Exploiting Stock Specific Ideas
The most distinctive element in our stock selection process is our commitment to proprietary fundamental research, the primary driving force behind the value we add. Our in-house equity analysts follow around 2000 securities in global equity markets. They conduct fundamental research within their sectors making site visits to companies, speaking with company management, gathering information on competitors, and engaging in discussions with a wide range of industry participants and experts in order to arrive at their estimates of future cash flow, earnings, and dividends. These estimates are systematically captured through our uniform valuation model.
Our network of approximately 70 in-house fundamental research analysts have, on average, 17 years industry experience and 12 years with the firm. Each analyst provides proprietary company forecasts to identify the most likely out/underperforming stocks in his/her sector and region. Their in-house experience adds integrity to the successful REI track record. Our research analysts research more than 1,750 companies within the developed World equity markets. Their extensive coverage allows us to manage diversified regional equity portfolios required to focus risk budget on the stock specific research of our analyst team.

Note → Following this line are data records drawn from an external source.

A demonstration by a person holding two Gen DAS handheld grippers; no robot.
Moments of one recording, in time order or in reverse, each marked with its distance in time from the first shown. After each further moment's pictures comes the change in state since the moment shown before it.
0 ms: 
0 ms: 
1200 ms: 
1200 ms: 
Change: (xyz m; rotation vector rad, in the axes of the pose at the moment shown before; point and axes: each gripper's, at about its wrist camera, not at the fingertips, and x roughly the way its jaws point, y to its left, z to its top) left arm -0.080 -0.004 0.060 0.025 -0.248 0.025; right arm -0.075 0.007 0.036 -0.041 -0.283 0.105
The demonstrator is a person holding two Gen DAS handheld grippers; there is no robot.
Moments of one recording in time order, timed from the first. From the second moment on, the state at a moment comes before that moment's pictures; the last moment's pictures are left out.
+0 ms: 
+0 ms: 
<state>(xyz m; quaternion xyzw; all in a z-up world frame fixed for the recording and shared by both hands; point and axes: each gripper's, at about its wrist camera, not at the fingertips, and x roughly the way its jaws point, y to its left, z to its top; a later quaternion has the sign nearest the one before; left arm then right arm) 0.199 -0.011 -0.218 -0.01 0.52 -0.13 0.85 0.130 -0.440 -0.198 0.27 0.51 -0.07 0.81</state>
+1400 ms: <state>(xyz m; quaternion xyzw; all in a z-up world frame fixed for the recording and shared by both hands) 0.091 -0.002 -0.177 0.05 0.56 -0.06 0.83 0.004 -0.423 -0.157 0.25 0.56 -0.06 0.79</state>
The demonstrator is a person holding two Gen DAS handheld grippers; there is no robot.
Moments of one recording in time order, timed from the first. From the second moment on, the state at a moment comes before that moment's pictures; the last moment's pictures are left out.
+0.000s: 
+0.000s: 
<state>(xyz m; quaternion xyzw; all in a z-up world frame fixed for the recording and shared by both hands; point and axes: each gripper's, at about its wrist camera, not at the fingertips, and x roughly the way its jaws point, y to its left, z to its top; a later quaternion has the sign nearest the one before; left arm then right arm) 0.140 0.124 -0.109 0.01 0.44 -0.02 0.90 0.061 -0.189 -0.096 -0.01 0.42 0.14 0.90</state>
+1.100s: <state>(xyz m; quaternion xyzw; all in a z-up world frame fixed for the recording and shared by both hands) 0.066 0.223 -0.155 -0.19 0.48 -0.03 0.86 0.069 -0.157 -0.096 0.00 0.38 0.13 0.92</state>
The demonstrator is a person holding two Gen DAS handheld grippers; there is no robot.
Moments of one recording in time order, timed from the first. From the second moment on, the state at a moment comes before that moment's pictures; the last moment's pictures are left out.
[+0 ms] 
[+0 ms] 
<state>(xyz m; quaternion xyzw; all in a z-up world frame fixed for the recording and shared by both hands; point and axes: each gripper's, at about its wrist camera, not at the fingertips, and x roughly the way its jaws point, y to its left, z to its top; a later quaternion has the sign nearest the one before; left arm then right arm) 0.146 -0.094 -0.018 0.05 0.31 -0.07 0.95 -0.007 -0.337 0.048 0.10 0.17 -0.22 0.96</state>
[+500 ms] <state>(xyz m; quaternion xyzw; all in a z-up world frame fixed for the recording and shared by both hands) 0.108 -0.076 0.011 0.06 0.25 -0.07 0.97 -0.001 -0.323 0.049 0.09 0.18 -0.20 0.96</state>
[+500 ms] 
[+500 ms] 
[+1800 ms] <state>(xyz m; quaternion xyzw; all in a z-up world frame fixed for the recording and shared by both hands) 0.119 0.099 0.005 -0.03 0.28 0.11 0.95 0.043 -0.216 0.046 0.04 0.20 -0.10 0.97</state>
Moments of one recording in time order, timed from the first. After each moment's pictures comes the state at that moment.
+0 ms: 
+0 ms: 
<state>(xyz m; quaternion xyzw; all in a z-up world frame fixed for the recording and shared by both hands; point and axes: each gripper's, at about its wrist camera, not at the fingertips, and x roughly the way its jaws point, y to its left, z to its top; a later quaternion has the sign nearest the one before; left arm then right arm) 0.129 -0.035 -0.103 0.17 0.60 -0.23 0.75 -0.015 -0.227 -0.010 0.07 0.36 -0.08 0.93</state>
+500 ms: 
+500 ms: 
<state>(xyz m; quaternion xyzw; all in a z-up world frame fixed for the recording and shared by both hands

As the analysts conduct proprietary research, we are able to create a genuine information advantage that gives us the potential to deliver strong investment returns to our clients.
Regardless of which sector or region of the world they cover, all our analysts utilize the same analytic framework, J.P. Morgan’s Dividend Discount Model (DDM).
Based upon their research (analysis of corporate financial statements, meetings with company management, knowledge of the sector, etc.), analysts generate earnings and cash flow estimates with an emphasis on forecasting each company’s normalized, i.e. mid-cycle or sustainable, level of earnings and the rate at which those normalized earnings are expected to grow over the intermediate term. This focus on intermediate, “normalized” earnings ensures: (a) that we value companies based on their sustainable level of earnings rather than on peak or trough earnings and (b) allows us to identify attractively valued companies sooner than other firms that focus on just short-term estimates one to two years out.